Monday, March 23, 2009

A little cooking chemistry


Ever wonder how flour becomes layers of pastry? How egg whites crispen into perfect angelic meringues? How a soufflé stays up? How caramel doesn’t burn or turn into rock (hopefully)?

Thanks to the blogger’s experience as an ex-chemistry major, these questions can be answered.

Let’s examine pastry to start. Pastry dough is, in its most primitive state, made of flour, butter, and a little water. The butter should be cold, so that the molecules that make it up will best retain their structure. Likewise, the water should also be cold so that the butter does not start to melt. Essentially, the kneading of the butter-flour-water mixture should not melt the butter, instead, the butter and water remain cold and just change shape – into a ball of dough.

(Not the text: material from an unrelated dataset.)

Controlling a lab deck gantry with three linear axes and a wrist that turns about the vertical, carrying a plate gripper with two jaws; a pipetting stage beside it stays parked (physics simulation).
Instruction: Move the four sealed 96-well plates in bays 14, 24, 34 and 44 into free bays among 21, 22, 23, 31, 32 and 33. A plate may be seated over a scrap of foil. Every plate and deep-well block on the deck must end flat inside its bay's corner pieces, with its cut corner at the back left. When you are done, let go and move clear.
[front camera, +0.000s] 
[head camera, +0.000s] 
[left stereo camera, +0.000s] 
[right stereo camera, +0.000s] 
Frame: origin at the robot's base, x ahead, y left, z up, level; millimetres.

The kneading has combined the water and the butter, however, they do not completely mix because of the chemistry of the two molecules. Water is a polar molecule, which means that it has a permanent charge in one of its molecules that is not cancelled out by another charge in the opposite direction. Fats are nonpolar; as they are much larger molecules than water, they have more charges in opposite directions that eventually cancel each other all out.

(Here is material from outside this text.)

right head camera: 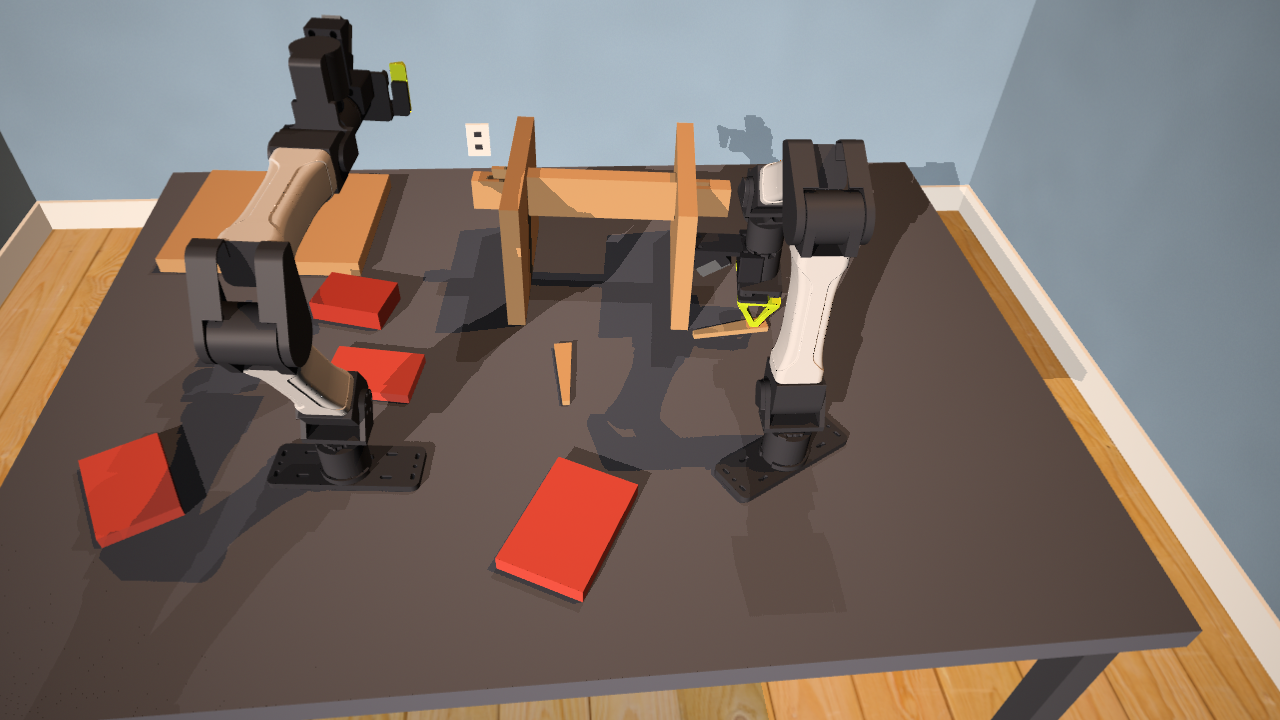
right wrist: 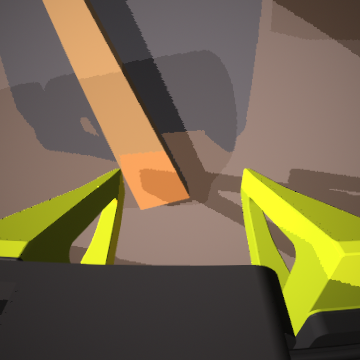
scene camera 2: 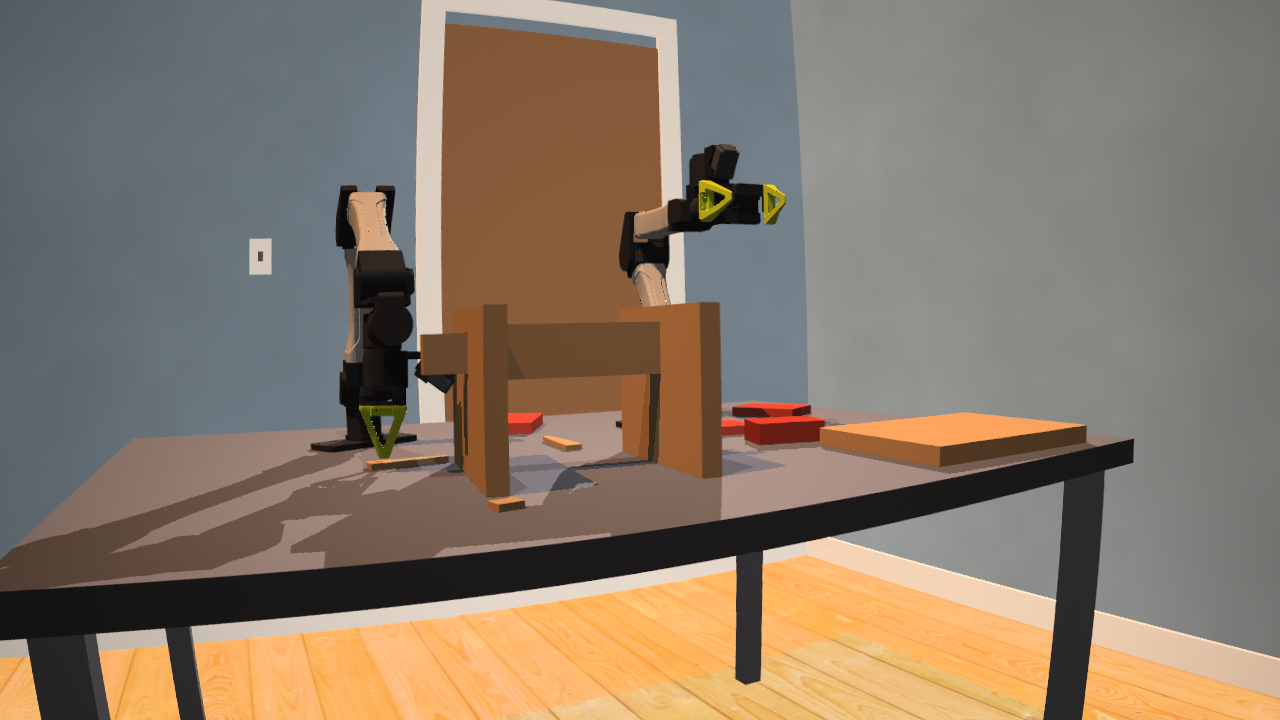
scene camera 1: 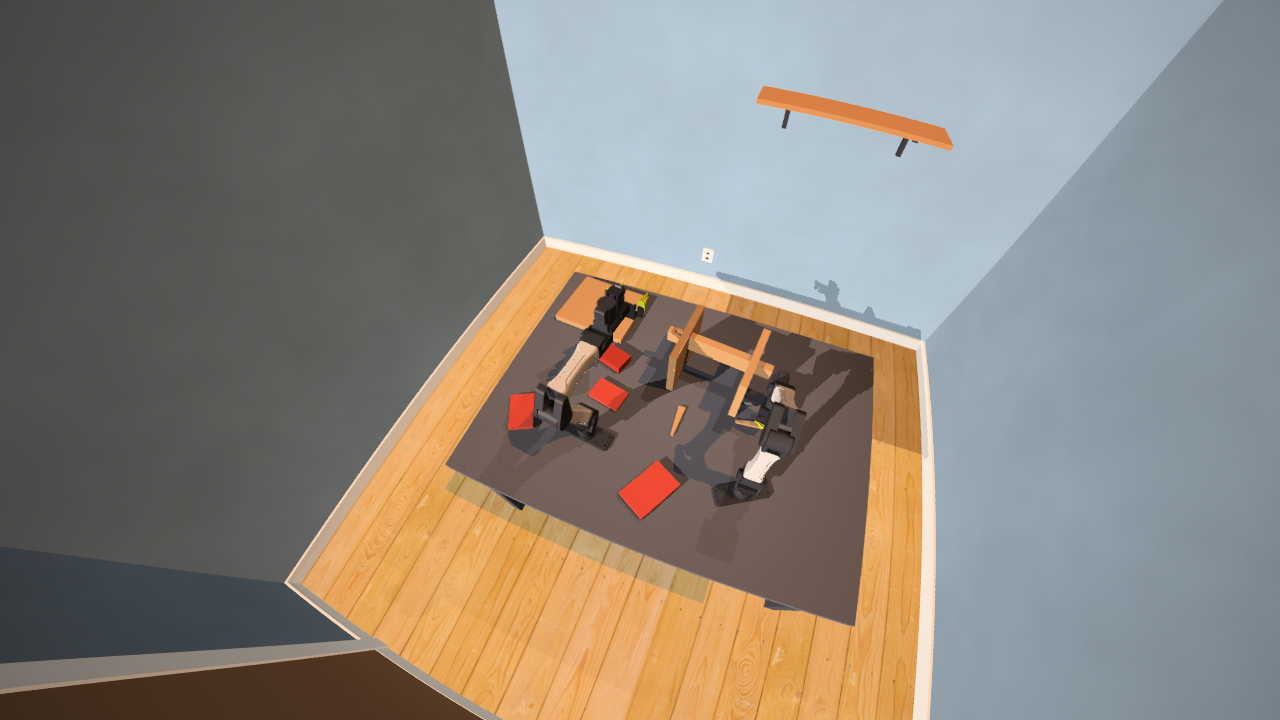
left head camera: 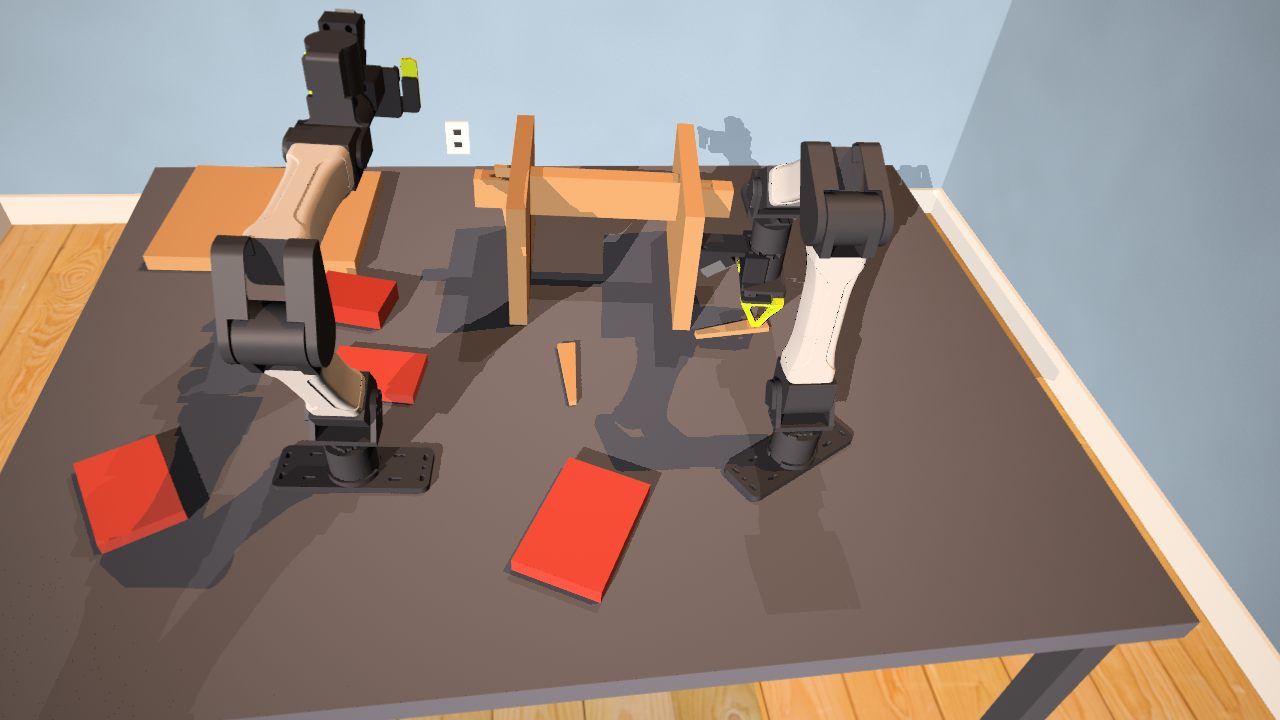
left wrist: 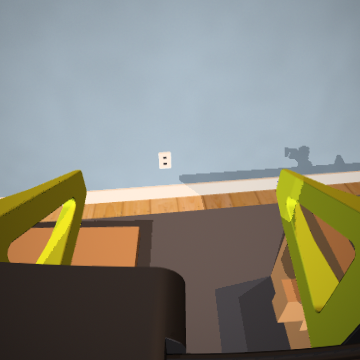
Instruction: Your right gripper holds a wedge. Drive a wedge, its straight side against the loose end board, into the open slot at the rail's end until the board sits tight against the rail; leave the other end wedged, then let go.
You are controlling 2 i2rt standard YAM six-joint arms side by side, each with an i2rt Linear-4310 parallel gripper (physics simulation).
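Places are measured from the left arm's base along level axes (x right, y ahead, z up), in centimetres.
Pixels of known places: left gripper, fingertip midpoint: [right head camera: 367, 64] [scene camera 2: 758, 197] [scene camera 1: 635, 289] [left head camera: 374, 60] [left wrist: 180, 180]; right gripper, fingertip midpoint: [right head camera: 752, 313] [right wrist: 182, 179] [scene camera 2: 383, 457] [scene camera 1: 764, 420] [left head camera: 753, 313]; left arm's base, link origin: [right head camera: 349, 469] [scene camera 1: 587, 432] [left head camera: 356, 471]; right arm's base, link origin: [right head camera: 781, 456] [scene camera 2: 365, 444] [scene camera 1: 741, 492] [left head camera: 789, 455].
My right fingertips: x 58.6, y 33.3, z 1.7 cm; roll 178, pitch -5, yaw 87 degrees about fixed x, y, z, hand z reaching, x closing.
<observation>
For each thing: its top centre in the pictures, then the offset to it from my right fingertips. "spot": a spot on its surface instead.
- long thin wedge, top centre: [right wrist: 121, 97] [scene camera 2: 409, 459] [right head camera: 729, 325] [left head camera: 730, 325] [scene camera 1: 752, 422] dx -4.0, dy -2.2, dz -0.8 cm
- rail, top centre: [scene camera 2: 573, 323] [left head camera: 605, 174] [right head camera: 602, 175] [scene camera 1: 720, 346] dx -25.5, dy +11.5, dz +18.3 cm
- left-hand end board, surface spot: [left head camera: 518, 259] spot: dx -38.6, dy -2.7, dz +11.4 cm
- right-hand end board, top centre: [scene camera 2: 474, 308] [right head camera: 687, 166] [left head camera: 691, 166] [scene camera 1: 757, 356] dx -12.0, dy +11.4, dz +20.5 cm
- thick wooden slab, top centre: [scene camera 2: 954, 426] [left head camera: 271, 210] [right head camera: 280, 213] [left wrist: 43, 282] [scene camera 1: 602, 305] dx -83.6, dy +22.7, dz +1.0 cm
- small wooden piece, top centre: [scene camera 2: 506, 500] dx -10.8, dy +32.5, dz -0.8 cm
My right gripper [scene camera 2: 384, 452] [right wrist: 182, 179] is open and low over the table. A long thin wedge [left head camera: 726, 331] [scene camera 2: 422, 462] [right wrist: 100, 85] lies flat on the table; its thick end is between and just ahead of the fingertips, apart from both. The rail [left head camera: 604, 195] [scene camera 2: 581, 349] passes through the left-hand end board [left head camera: 518, 259] and right-hand end board [left head camera: 684, 250] in the left head view. A wedge [left head camera: 501, 170] sits at the rail's left end; the right-end slot is hard to see. Another wedge [left head camera: 570, 371] lies mid-table. My left gripper [scene camera 2: 744, 202] [left wrist: 180, 180] is open, raised, empty.
Several red blocks [left head camera: 581, 528] [left head camera: 129, 492] [left head camera: 362, 300] lie around the arms. A thick wooden slab [left head camera: 179, 219] [scene camera 2: 953, 434] lies at the back left in the left head view. A small wooden piece [scene camera 2: 506, 504] lies by a board's foot in scene camera 2.
</observation>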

As everyone knows, mixing oil and water does not work – the two repel each other, because one is nonpolar and the other is polar. This same principle applies to baking. The water and the butter do mix inasmuch as they form a dough with the flour to clue everything together, but they do not actually combine – the butter and water rest as layers of sand, unmixed.

Then, when everything goes into a hot oven, the water evaporates into steam as it cooks, the steam expands into bubbles in the dough, leaving behind inflated layers of pastry with lots of air in between.

In the end, when the dough comes out of the oven, it takes the form of flaky, crispy, buttery pastry. Success!